Ils vivaient dans la peur, au milieu des seringues abandonnées dans les cages d’escalier, et ne dormaient plus la nuit. Depuis quelques mois, les habitants de cette résidence privée du quartier brestois de Bellevue, au 46, rue de Kermenguy, qui compte sept étages et une cinquantaine d’appartements, subissaient les allées et venues incessantes de « zombies ». Une situation qui avait fini par exaspérer les familles mais aussi les étudiants qui habitent la résidence composée de petits studios.
240 heures de surveillance en 15 jours
Saisie de l’enquête, la brigade des stupéfiants du commissariat de Brest a voulu amasser le maximum d’éléments avant d’intervenir. Les enquêteurs ont entamé un minutieux travail de surveillance physique et technique. Pas moins de 240 heures de présence discrète aux abords de l’immeuble sur quinze jours ont permis d’identifier dans quel appartement se déroulait le trafic. Et quels en étaient les protagonistes principaux. À savoir un couple : une femme de 38 ans et son compagnon de 25 ans.
Ils ont aussi pu mesurer l’importance du trafic, au vu du défilé quotidien. « Nuit et jour, ils accueillaient entre 25 et 30 clients par jour, pour de la cocaïne et de l’héroïne, et on a établi que cela représentait environ 1 500 € de chiffre d’affaires par jour », indique Christian Auffret, commandant au commissariat central.
Un point de deal en place depuis un an
Le mardi 18 novembre 2025, après avoir amassé suffisamment d’éléments, les enquêteurs sont enfin passés à l’action, au grand soulagement des habitants de l’immeuble. À 6 h, les locataires de l’appartement identifié ont été réveillés au petit matin, puis placés en garde à vue. Un « client » du couple, qui se trouvait là, a également été interpellé sur place. Et deux autres complices identifiés comme des petites mains ont été débusqués quasi simultanément à leur domicile.
Le client retrouvé sur place, un sans domicile fixe âgé de 45 ans, qui devait purger une peine de prison ferme pour un autre délit, a été écroué rapidement. Une dizaine d’autres clients réguliers ont aussi été interpellés.
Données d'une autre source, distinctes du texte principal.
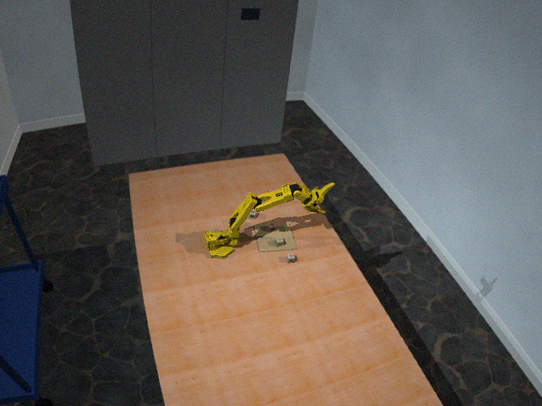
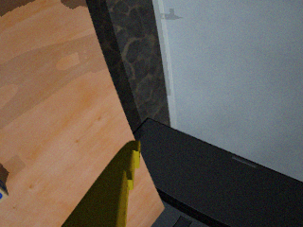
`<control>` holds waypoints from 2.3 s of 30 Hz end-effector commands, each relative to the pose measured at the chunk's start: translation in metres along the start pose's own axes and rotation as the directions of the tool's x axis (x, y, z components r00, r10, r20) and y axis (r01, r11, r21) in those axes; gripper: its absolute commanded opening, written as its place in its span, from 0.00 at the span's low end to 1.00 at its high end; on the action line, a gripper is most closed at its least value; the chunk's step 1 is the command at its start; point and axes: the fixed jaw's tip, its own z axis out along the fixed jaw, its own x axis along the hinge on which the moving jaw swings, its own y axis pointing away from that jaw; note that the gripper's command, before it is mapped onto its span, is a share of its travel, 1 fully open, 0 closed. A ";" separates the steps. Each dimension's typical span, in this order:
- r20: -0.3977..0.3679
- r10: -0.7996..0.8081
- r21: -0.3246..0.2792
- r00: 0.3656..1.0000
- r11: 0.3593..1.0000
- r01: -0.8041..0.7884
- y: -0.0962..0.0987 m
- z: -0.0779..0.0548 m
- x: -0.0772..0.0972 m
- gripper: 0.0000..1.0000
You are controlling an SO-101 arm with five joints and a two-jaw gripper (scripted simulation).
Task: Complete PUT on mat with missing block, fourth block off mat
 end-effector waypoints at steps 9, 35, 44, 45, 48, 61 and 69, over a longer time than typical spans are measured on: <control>0.001 0.001 0.005 1.000 1.000 -0.001 -0.001 -0.002 0.000 1.00; -0.004 0.001 -0.062 1.000 0.998 -0.001 0.014 0.010 0.001 1.00; 0.002 0.001 0.016 1.000 1.000 -0.001 -0.004 -0.008 0.000 1.00; 0.003 0.001 0.025 1.000 1.000 -0.001 -0.006 -0.010 0.000 1.00; 0.004 0.001 0.037 1.000 0.999 -0.001 -0.009 -0.013 -0.001 1.00; 0.010 0.001 0.116 1.000 0.993 -0.002 -0.025 -0.032 -0.002 1.00; 0.011 0.000 0.137 1.000 0.991 -0.002 -0.029 -0.038 -0.002 1.00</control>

Leur témoignage a permis d’établir que ce point de deal était en place depuis environ un an. Tous ont écopé d’une ordonnance pénale, synonyme d’amendes qui vont crescendo en fonction des revenus.
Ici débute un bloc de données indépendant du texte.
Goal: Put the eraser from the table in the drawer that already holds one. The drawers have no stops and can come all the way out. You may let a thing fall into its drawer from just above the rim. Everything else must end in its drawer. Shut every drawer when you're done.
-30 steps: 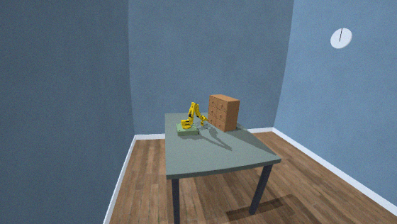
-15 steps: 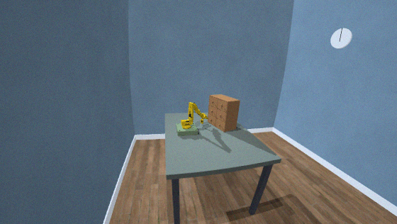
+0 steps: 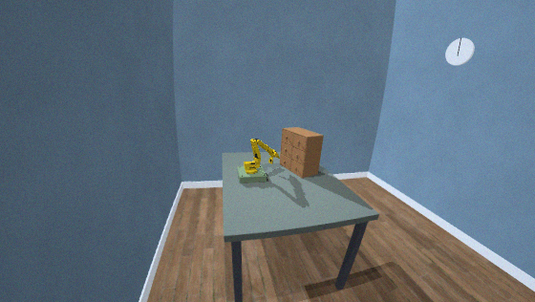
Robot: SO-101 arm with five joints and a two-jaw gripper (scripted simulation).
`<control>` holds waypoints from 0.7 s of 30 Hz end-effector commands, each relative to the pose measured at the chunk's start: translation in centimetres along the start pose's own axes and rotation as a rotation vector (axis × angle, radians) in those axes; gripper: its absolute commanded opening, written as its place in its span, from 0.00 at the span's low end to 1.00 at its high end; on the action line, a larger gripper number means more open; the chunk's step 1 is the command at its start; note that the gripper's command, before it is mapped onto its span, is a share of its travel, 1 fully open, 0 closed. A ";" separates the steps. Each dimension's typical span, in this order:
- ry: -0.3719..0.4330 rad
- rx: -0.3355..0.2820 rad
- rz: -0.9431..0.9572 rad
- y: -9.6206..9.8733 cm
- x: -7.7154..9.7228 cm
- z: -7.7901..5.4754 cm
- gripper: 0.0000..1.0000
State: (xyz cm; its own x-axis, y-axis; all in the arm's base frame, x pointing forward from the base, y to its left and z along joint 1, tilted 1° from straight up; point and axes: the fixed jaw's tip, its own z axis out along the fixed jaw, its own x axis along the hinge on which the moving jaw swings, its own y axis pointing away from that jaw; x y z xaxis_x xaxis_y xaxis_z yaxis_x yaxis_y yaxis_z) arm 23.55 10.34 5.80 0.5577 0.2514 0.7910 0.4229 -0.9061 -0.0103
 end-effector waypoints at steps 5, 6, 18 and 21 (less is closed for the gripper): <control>-0.036 0.008 0.007 -0.3 0.7 -1.9 0.21; -0.042 0.008 0.007 -0.3 0.7 -2.1 0.21; -0.100 0.008 0.008 -0.3 0.4 -4.7 0.21; -0.117 0.009 0.009 -0.3 0.2 -5.6 0.21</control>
State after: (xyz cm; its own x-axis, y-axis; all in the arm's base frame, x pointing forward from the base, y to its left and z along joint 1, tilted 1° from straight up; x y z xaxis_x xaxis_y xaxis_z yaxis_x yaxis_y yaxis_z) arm 20.30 8.90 8.51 0.6377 0.2860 0.7152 0.4219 -0.9065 -0.0136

345 000 € de chiffre d’affaires en un an
La perquisition au domicile du couple n’a pas donné grand-chose. « On n’a trouvé que de petites quantités de cocaïne et d’héroïne. Normal. Ils fonctionnaient en flux tendu et se faisaient livrer tous les deux ou trois jours », informe le commandant Auffret. Lors de leur garde à vue, confrontés aux nombreuses photographies, et aux témoignages de clients interpellés, les quatre prévenus n’ont eu d’autre choix que de reconnaître en grande partie les faits reprochés.
S’ils ont cherché à minorer les volumes écoulés, l’enquête a établi, dans une estimation basse, à 4,5 kg d’héroïne et 3,5 kg de cocaïne le volume global écoulé depuis un an. Soit environ 345 000 € au total. Déférés au parquet de Brest, ce vendredi 21 novembre 2025, la femme, surnommée « Tata » par ses nombreux clients et considérée comme la tête de réseau, et son compagnon ont été écroués. Ils seront jugés le 16 janvier 2026. Les deux « petites mains », des hommes de 32 et 26 ans, ont plaidé coupable. Ils ont écopé respectivement de six et douze mois de prison avec sursis.